Common Velouté Uses At The Table
Once you have the base, you can use it in weeknight meals or plated dishes. The sauce should cling, not pool.
Quick Serving Ideas
- Spoon over roasted chicken breast with sautéed mushrooms
- Pour over poached cod with peas and new potatoes
- Toss with steamed green beans and toasted almonds
- Stir into cooked rice for a creamy side without dairy
- Use as the binder for chicken pot pie or chicken casserole
Make-Ahead, Cooling, And Storage
Velouté holds well, but it needs smart cooling so it stays safe and smooth. If you’re storing leftovers, get it chilled fast in a shallow container. The USDA’s food safety guidance on the Danger Zone (40°F–140°F) explains why quick cooling matters for cooked foods.
Press plastic wrap right on the surface to stop a skin from forming. Refrigerate and use within 3 to 4 days. Reheat on low, whisking as it warms. If it tightens in the fridge, loosen with a splash of hot stock.
Freezing works, but starch-thickened sauces can separate. If you freeze it, thaw in the fridge, then reheat slowly while whisking. A small pat of butter whisked in at the end helps bring back shine.
Fixes For Lumps, Thin Sauce, And Grainy Texture
Most issues come from heat that runs too hot, stock that goes in too fast, or roux that didn’t cook long enough. These fixes get you back to smooth sauce without starting over.

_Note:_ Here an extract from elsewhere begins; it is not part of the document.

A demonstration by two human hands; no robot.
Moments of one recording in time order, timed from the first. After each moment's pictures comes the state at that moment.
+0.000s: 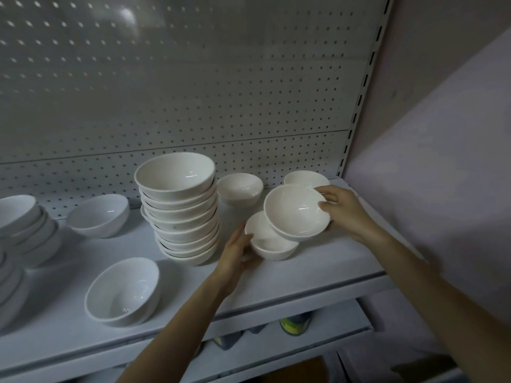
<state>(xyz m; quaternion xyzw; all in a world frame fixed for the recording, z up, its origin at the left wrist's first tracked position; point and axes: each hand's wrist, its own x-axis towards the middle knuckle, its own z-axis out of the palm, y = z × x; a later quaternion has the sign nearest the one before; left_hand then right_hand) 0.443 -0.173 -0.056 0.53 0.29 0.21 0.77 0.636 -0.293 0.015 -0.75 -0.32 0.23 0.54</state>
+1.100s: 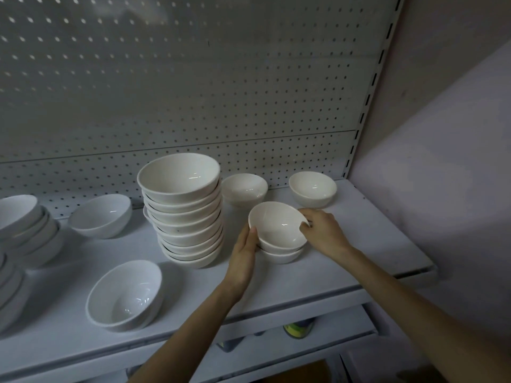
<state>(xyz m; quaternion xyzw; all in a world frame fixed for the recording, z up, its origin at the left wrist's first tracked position) 0.448 -0.183 -0.056 0.63 0.28 0.28 0.67 0.608 -0.265 -0.024 -0.85 -0.41 0.11 0.31</state>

| Problem | What Causes It | Fix |
|---|---|---|
| Lumps | Cold stock, poured in fast, or not whisked enough | Whisk hard, then strain; next time add stock in stages |
| Too thin | Short simmer or too much stock for the roux | Simmer longer; or add a small extra roux slurry made with hot stock |
| Too thick | Long simmer or high roux ratio | Whisk in hot stock a splash at a time until it pours cleanly |
| Raw flour taste | Roux cooked too briefly | Keep a gentle simmer 10–15 minutes, whisking often |
| Grainy feel | Boiled hard, or sauce reduced too fast | Lower heat; whisk; strain; finish with a small knob of cold butter |
| Oily top | Butter separated from high heat or long hold | Whisk off heat; keep warm on low; re-emulsify with a spoon of hot stock |
| Dull flavor | Weak stock or under-seasoning | Reduce stock first, or simmer sauce longer; season at the end |
Scaling The Recipe Without Guesswork
Use the table ratio and scale by cups of stock. For a small dinner, 2 cups of stock makes enough sauce for 3 to 4 portions. For a larger meal, 1 quart is a comfortable batch that fits in a standard saucepan.

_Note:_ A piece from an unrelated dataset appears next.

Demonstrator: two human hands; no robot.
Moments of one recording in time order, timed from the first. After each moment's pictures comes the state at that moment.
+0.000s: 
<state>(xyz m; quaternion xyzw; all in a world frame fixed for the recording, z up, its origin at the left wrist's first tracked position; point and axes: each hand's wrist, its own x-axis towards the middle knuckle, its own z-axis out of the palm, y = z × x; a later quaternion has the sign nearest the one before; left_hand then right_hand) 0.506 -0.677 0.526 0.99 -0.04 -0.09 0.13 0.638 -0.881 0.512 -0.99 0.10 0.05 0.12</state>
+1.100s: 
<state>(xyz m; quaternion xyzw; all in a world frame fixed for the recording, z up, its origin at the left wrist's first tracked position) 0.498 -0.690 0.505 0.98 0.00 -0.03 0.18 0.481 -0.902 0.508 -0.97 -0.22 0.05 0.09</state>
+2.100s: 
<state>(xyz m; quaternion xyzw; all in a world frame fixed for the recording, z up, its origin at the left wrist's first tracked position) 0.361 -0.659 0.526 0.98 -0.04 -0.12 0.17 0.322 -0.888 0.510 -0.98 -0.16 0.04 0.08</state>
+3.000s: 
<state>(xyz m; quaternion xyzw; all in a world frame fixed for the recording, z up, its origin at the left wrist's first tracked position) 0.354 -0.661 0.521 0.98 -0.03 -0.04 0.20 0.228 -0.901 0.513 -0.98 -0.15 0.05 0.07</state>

If you double or triple, keep whisking discipline. Add stock in stages, scrape the corners of the pot, and keep the simmer gentle. Big batches thicken evenly when the bottom never scorches.
Using Leftover Velouté Sauce
Don’t toss leftovers. A chilled velouté sets up like a soft gel, then loosens when heated. That makes it handy for quick meals later in the week.

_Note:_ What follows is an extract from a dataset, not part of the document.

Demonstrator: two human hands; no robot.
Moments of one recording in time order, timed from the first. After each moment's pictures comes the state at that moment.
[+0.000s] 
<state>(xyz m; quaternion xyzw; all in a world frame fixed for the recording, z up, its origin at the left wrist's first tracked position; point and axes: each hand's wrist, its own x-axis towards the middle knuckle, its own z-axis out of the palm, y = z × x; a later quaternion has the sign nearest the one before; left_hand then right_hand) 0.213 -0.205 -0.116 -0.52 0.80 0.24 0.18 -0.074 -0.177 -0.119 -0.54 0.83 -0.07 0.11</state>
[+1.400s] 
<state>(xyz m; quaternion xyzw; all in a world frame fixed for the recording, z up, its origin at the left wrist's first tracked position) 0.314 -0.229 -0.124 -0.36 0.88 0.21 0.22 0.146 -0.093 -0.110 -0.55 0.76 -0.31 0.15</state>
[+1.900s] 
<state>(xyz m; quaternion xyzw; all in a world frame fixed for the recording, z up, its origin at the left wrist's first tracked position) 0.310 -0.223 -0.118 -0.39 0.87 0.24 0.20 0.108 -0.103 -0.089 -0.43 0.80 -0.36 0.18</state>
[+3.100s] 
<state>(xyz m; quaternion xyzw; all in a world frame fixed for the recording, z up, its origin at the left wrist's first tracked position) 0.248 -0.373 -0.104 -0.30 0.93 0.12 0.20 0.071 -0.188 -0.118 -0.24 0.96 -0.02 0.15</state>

- Thin with stock and use it as a light soup base
- Stir into shredded chicken and peas for open-faced sandwiches
- Combine with cooked pasta and roasted vegetables for a fast bake
- Fold into mashed potatoes for extra silk
Checklist Before You Serve
- Roux stayed blond, not brown
- Sauce simmered long enough to lose raw flour taste
- Seasoning added at the end, not the start
- Texture coats a spoon and pours in a smooth ribbon
- Sauce kept warm, not boiled, right before the plate
If you want a steady classic sauce you can bend toward chicken, fish, or veal, this velouté sauce recipe is a solid base. Once you nail the heat and the whisk, you’ll start reaching for it anytime a dish needs a smooth finishing layer.